**EXERCISE REQUIREMENTS:** All of the data is to be written out again exactly, without the pictures.

**EXERCISE DATA:**
== Segment start ==

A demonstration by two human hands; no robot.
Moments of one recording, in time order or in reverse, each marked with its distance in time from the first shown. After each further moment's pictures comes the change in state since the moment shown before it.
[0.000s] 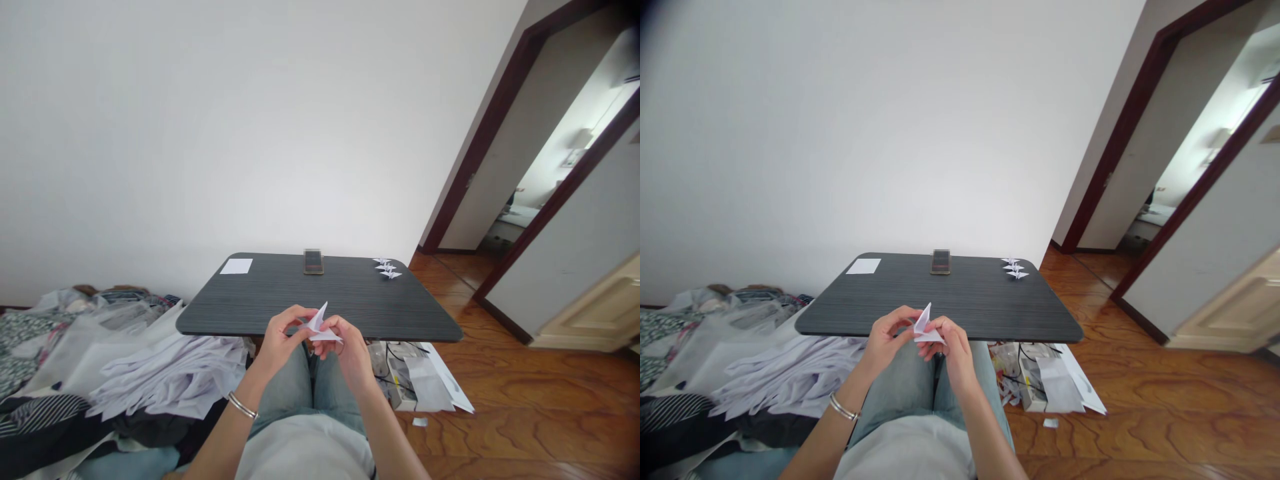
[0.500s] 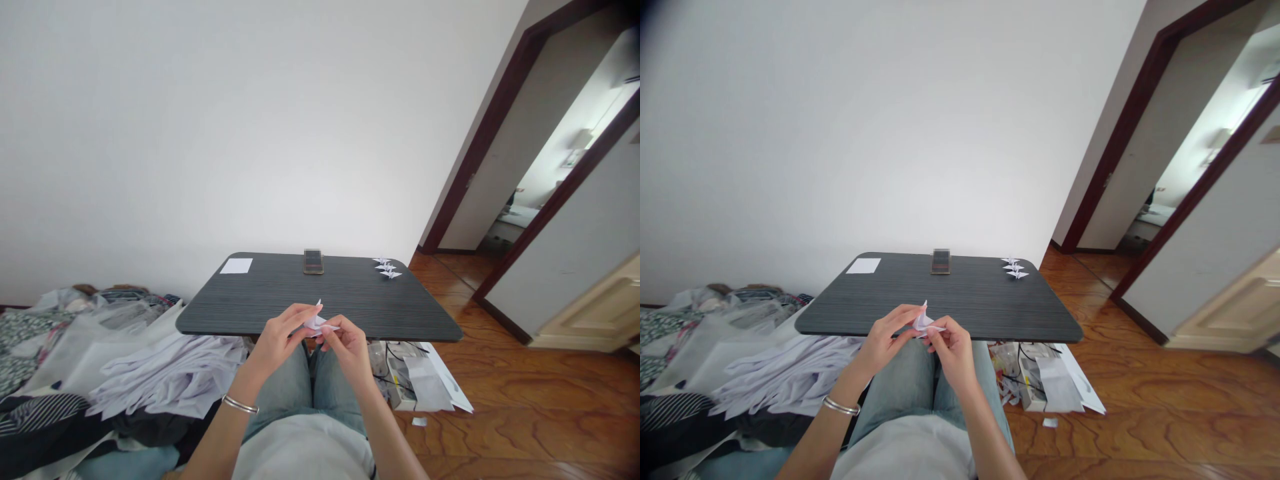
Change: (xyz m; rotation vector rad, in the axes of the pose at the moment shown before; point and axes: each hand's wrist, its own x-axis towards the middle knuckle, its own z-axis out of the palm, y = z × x) left_hand 0.000 0.010 -0.011 0.427 -0.171 0.267; right_hand 0.003 0.007 -0.006 -0.343 0.112 -0.085
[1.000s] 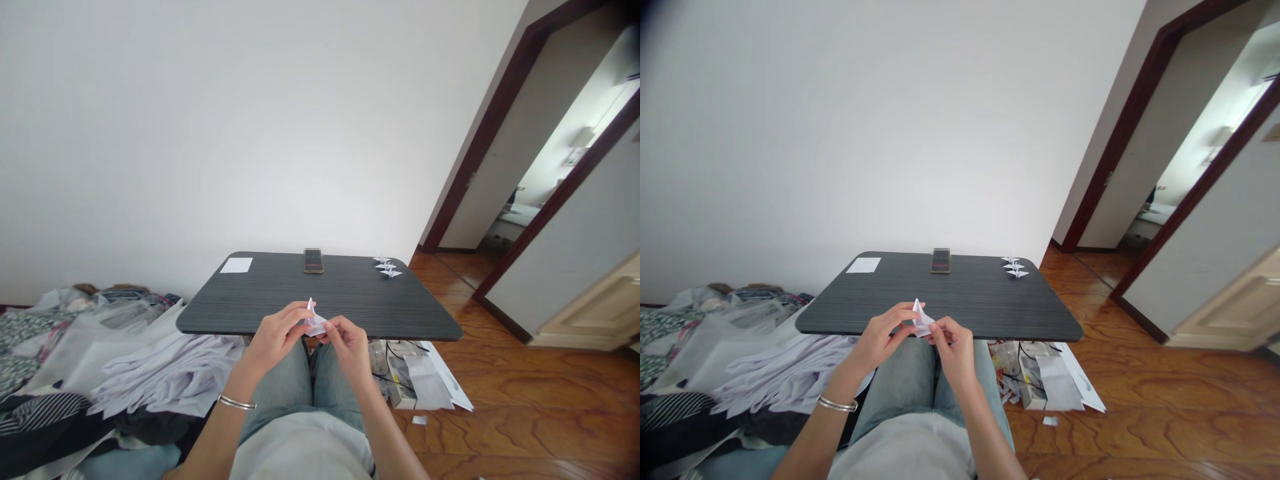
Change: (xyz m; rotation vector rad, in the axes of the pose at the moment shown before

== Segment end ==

**THE COMPLETED TASK:**
A demonstration by two human hands; no robot.
Moments of one recording, in time order or in reverse, each marked with its distance in time from the first shown. After each further moment's pictures comes the change in state since the moment shown before it.
[0.000s] 
[0.500s] 
Change: (xyz m; rotation vector rad, in the axes of the pose at the moment shown before; point and axes: each hand's wrist, its own x-axis towards the middle knuckle, its own z-axis out of the palm, y = z × x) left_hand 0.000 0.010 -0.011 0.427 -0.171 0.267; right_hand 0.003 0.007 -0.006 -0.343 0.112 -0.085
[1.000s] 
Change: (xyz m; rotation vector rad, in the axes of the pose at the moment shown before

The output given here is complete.